Closed robsimmons closed 11 years ago

robsimmons commented 11 years ago

A couple of enhancements to the bytecode compiler would make it more student friendly:

frankpfenning commented 11 years ago

I rewrote the bytecode compiler to directly use comparisons for conditionals and loops (bullet1).

Also, as in bullet2, cc0 -b will now generate negative small constants in the instruction stream, as argument to bipush. Not sure what "(negative) integer store variables" means.

I stuck to the design principle that code be layed out in the order in which it occurs in the source, and I was therefore reluctant to rotate loops. This means goto's can have a negative offset, but never conditionals. A rotated loop:

while (e) s;

goto loop: body: code for s loop: code for e if (true) goto body exit:

would be very easy to do, but invert e and s. Currently, the compiler produces:

loop: code for e if (true) goto body goto exit: body: code for s goto loop exit:

Thoughts?

Conditionals will always generate forward branches (conditional or unconditional).

robsimmons commented 11 years ago

Negative integer store variables meant storing -12512 instead of 12512 in the constant pool when "-12512" appears in the program - the only way to get negative values in the constant pool is to use 0x8####### notation.

What we have here seems sufficiently awesome: we can still do some by-hand tests to test negative conditional jumps and positive gotos, but all were checking for in that case is that students either abstracted correctly or cut-and-pasted consistently.

robsimmons commented 11 years ago

(Oh, we already have positive gotos.) Anyway, I like what the compiler currently produces, and the extra signed offsets are a nice touch. I'm happy closing at this point.

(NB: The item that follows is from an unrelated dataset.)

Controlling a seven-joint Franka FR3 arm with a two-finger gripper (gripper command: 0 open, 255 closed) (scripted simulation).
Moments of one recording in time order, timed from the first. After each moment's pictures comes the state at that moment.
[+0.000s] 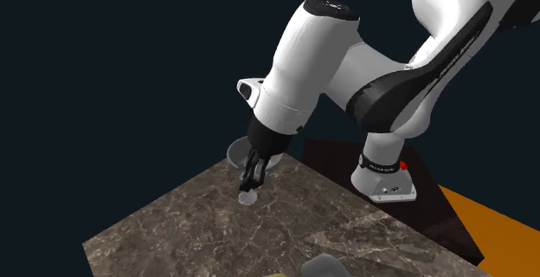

frankpfenning commented 11 years ago

Just to clarify, I added the "negative integer store variables" in this pass. If you write x = -129, it will add the number -129 (0x FF FF FF 7F) to the constant pool. If you write x = -128, it will bipush -128 (0x80).

robsimmons commented 11 years ago

Ok. Sorry for using a wrong and ambiguous word, I was kind of free-associating there.